Auch in diesem Jahr werden führende Marken Konsumenten und Fachbesucher mit ihren Angeboten und Informationen im Bereich Consumer-Technologien ansprechen. Dazu gehören etablierte Partner des Fachhandels wie AEG, BSH, Jura, Liebherr, LG oder Miele, Sony ist wieder im Creator Hub anzutreffen, die Marke Panasonic gleich zweimal: Panasonic Marketing in Halle 6.2 und Panasonic TV (SWMEU) in Halle 8. 2. Repräsentative Stände haben wichtige chinesische Großkonzerne angekündigt, darunter Dreame, Haier, Hisense, Midea und TCL. Erstmals mit einem Stand ist der chinesische Technologiekonzern Xiaomi vertreten, der damit nach eigener Aussage sein langfristiges Engagement in Europa bekräftigen will. Auf der IFA will das Unternehmen dem europäischen Publikum erstmals sein intelligentes Ökosystem „Human x Car X Home“ präsentieren und dabei auch wichtige neue Produkte vorstellen. Europa zähle zu den weltweit führenden Innovationsstandorten für Consumer-Technologien, Industrie-Design, Auto-Entwicklungen und Smart Home Lösungen, erklärte das Unternehmen. Damit nehme der Kontinent eine Schlüsselrolle in der Wachstumsstrategie von Xiaomi ein, das für den Zeitraum 2026 bis 2030 globale Gesamtinvestitionen von über 24 Milliarden Euro in Forschung und Entwicklung plant. Diese Mittel sollen maßgeblich in die Weiterentwicklung von Künstlicher Intelligenz, Elektrofahrzeugen, Robotik, Betriebssystemen und weiteren Schlüssel-Technologien fließen. Auf der IFA will Xiaomi demonstrieren, wie Künstliche Intelligenz über einzelne Geräte hinaus nahtlos in den Alltag integriert werden kann. Im ersten Quartal 2026 umfasste das KI-Ökosystem des Konzerns, der 520 eigene Geschäfte außerhalb Chinas betreibt, weltweit mehr als 1,1 Milliarden vernetzte Geräte. Das Portfolio erstreckt sich über 130 Produktkategorien mit über 2.000 Produkten – von Gesundheits- und Haushaltslösungen über Unterhaltung und Mobilität bis zu intelligenten Wohnkonzepten.

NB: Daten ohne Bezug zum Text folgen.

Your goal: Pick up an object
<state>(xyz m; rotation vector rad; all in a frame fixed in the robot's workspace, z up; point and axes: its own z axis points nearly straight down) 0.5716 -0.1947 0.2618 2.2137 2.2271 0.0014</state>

Von einem repräsentativen Stand verabschiedet hat sich dagegen der koreanische Technologie-Konzern Samsung (siehe Infokasten). Auf der bisherigen Fläche im City Cube hat die IFA die neue Retail Innovation Zone als zentralen Anlaufpunkt für den Fachhandel platziert (siehe PoS-MAIL 6-4/2026, S. 5). Hier sind auch alle wichtigen Fachhandelskooperationen aus Deutschland vertreten.